Je rends ma copie juste dans les temps, Léa me rejoint et m’interroge aussitôt sur mon sujet d'étude.

— Je ne suis même pas étonnée, me dit-elle en posant son index sur mon torse. Qui d'autre que Manu parmi un panel de possibles.

— Te fous pas de moi, il y avait surtout de quoi alimenter une interview sans contrefaçon.

— Tu m'étonnes, dit-elle avec un clin d’œil.

— Et toi avec qui as-tu conversé ?

— Ben mon chat, me répond Léa en se bidonnant.

— Joli et dans quelle catégorie ?

— Politicien, bien sûr, il nous ferait avaler n’importe quelle souris, dit-elle le plus sérieusement du monde.

Je la regarde et hésite à ajouter quoi que ce soit.

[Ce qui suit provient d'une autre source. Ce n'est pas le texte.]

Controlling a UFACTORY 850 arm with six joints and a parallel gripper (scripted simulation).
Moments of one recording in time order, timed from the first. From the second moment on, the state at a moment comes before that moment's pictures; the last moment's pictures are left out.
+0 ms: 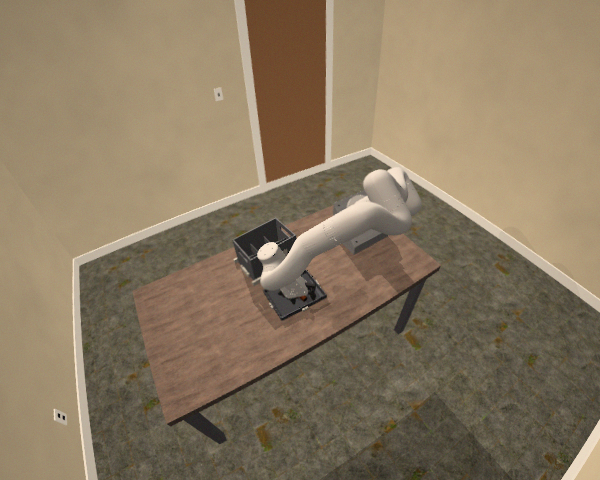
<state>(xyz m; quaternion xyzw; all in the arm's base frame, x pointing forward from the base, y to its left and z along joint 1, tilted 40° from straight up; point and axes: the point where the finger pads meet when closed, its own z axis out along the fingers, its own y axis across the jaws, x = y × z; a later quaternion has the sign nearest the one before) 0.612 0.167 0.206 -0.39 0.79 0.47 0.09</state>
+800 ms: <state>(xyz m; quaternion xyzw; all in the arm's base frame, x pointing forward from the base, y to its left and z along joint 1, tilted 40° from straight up) 0.610 0.164 0.205 -0.41 0.78 0.46 0.10</state>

Après tout, elle tenait là une proposition originale.

— Je suis sûr qu’ils vont apprécier la démarche. Après il faut que le contenu soit tout aussi vif, te connaissant je n’en doute pas une seconde.

— Trêve de bavardages. Les gars nous attendent sur la terrasse où bosse Lucas.

— Tu as entièrement raison, ne les faisons pas poireauter plus longtemps.

Nous partons bras dessus dessous, emmitouflés dans nos doudounes, nous ressemblons à des bonhommes de neige. Le ciel bleu cède sa place au un florilège de nuages.